The full set of entries below must be returned exactly as shown.

================

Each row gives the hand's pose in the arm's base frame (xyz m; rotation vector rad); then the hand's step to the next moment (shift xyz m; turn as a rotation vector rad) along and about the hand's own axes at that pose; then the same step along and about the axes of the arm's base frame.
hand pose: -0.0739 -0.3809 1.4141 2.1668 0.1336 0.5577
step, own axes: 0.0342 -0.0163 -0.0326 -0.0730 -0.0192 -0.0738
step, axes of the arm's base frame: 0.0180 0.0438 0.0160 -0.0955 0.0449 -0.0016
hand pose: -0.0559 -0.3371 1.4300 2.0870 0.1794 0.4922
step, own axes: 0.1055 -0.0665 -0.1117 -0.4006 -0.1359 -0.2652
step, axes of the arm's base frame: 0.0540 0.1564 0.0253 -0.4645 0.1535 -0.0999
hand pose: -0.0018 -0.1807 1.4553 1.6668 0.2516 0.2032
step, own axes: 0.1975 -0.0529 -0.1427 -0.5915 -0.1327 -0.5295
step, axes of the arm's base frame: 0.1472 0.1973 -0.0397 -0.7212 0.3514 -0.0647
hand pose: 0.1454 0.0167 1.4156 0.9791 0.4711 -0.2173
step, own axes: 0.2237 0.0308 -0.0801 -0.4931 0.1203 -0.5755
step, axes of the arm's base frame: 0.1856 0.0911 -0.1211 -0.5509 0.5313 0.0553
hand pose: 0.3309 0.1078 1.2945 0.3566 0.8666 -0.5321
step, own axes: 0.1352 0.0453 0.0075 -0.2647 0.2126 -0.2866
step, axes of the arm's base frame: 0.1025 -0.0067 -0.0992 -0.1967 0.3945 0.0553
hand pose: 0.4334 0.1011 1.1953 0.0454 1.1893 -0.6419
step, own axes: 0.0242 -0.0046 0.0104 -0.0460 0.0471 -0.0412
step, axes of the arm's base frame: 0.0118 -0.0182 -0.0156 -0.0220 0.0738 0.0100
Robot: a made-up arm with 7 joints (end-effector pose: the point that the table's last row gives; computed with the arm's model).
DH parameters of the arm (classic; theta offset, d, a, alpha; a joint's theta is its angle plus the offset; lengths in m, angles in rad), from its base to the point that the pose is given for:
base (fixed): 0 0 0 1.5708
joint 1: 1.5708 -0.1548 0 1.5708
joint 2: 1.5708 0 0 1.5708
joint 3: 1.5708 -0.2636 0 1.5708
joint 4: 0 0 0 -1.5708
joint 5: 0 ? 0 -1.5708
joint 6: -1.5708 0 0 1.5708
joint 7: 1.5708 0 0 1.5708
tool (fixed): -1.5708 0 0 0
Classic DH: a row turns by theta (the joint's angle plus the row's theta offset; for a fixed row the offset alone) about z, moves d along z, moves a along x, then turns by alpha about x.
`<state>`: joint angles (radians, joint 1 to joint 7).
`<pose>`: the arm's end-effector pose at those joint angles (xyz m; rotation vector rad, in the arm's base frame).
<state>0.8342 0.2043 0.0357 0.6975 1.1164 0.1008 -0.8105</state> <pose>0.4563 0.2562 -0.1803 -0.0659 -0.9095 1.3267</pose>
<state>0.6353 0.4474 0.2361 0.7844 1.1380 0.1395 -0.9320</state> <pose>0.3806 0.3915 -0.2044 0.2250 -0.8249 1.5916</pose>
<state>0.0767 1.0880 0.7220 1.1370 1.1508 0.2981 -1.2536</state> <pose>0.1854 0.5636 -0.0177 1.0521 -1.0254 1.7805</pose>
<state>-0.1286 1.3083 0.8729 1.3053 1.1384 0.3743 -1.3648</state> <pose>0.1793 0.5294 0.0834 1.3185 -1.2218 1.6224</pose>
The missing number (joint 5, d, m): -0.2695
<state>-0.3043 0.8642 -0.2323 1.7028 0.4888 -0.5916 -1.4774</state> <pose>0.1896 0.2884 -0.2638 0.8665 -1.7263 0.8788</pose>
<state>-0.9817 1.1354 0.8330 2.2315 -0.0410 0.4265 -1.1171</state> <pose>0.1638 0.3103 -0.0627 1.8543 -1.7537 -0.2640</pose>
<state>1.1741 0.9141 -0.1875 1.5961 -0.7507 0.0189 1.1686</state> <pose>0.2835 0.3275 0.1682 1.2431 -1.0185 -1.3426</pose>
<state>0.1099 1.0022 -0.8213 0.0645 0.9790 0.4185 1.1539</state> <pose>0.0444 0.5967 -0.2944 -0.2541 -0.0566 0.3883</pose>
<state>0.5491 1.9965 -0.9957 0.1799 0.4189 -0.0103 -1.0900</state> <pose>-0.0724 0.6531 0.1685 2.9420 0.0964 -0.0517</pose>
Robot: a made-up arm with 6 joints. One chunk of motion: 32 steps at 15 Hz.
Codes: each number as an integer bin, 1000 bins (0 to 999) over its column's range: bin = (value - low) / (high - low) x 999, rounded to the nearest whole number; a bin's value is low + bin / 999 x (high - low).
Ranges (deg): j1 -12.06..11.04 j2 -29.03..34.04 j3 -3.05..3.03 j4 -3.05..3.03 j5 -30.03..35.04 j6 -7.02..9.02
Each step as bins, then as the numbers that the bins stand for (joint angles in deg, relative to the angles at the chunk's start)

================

*EXERCISE SOLUTION*
Each row gives the hand's pose in the arm's base frame (xyz m; rotation vector rad); then the hand's step to the next moment (shift xyz m; turn as a rotation vector rad) along and about the hand's own axes at that pose; then the same step along and about the axes of the arm's base frame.
hand pose: -0.0739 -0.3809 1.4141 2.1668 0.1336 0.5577
step, own axes: 0.0342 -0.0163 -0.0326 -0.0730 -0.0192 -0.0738
step, axes of the arm's base frame: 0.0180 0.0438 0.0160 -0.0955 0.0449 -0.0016
hand pose: -0.0559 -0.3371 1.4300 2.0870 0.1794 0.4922
step, own axes: 0.1055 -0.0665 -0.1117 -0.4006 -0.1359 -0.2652
step, axes of the arm's base frame: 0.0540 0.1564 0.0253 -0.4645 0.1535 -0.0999
hand pose: -0.0018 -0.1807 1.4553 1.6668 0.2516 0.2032
step, own axes: 0.1975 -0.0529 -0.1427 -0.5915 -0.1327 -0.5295
step, axes of the arm's base frame: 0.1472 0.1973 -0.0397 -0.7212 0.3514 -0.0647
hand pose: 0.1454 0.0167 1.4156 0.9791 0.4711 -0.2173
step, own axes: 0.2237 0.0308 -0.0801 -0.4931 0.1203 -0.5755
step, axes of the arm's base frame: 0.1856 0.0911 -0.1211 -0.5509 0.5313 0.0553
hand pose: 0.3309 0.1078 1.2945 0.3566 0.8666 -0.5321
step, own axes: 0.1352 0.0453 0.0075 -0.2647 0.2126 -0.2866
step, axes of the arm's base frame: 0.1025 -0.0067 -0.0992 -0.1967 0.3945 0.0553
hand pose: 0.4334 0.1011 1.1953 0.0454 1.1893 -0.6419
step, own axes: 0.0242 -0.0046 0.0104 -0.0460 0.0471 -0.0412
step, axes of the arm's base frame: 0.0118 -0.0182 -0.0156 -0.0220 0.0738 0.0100
Robot: a made-up arm with 7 joints (end-effector pose: the point that the table's last row gives; computed with the arm's model).
DH parameters of the arm (classic; theta offset, d, a, alpha; a joint's theta is its angle plus the offset; lengths in m, angles in rad), from its base to the point that the pose is given for:
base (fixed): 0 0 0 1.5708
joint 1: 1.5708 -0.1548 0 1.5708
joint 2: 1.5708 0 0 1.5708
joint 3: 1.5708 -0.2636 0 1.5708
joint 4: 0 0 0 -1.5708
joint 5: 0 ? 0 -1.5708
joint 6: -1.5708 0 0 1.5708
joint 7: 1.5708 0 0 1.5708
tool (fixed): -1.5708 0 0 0
Classic DH: a row turns by theta (the joint's angle plus the row's theta offset; for a fixed row the offset alone) about z, moves d along z, moves a along x, then turns by alpha about x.
`<state>`: joint angles (radians, joint 1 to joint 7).
`<pose>`: the arm's end-effector pose at those joint angles (xyz m; rotation vector rad, in the arm's base frame).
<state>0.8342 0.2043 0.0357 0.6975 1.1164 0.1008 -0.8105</state> <pose>0.4563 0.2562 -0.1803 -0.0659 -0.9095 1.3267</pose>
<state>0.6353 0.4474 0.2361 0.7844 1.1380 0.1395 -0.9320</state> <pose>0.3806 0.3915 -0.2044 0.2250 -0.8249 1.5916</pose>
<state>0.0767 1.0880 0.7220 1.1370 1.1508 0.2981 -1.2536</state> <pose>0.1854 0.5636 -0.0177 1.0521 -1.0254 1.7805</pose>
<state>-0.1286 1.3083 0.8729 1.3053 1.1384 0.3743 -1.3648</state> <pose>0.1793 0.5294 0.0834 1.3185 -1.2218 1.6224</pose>
The missing number (joint 5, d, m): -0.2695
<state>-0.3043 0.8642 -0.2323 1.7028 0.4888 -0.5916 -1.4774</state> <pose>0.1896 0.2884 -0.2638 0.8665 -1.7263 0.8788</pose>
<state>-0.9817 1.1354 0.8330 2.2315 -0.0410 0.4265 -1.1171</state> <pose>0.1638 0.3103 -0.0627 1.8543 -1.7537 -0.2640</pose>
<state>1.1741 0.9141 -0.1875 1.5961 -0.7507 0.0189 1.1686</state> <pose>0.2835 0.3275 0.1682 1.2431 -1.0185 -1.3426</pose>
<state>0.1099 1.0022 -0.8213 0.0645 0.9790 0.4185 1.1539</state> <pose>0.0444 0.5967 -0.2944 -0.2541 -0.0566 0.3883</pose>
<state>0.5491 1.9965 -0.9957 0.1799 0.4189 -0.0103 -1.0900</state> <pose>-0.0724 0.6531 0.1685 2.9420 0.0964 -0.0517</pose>
Robot: a made-up arm with 6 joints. One chunk of motion: 32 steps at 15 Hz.
Codes: each number as an integer bin, 1000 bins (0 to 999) over its column's range: bin = (value - low) / (high - low) x 999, rounded to the nearest whole number; a bin's value is low + bin / 999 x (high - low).
Ranges (deg): j1 -12.06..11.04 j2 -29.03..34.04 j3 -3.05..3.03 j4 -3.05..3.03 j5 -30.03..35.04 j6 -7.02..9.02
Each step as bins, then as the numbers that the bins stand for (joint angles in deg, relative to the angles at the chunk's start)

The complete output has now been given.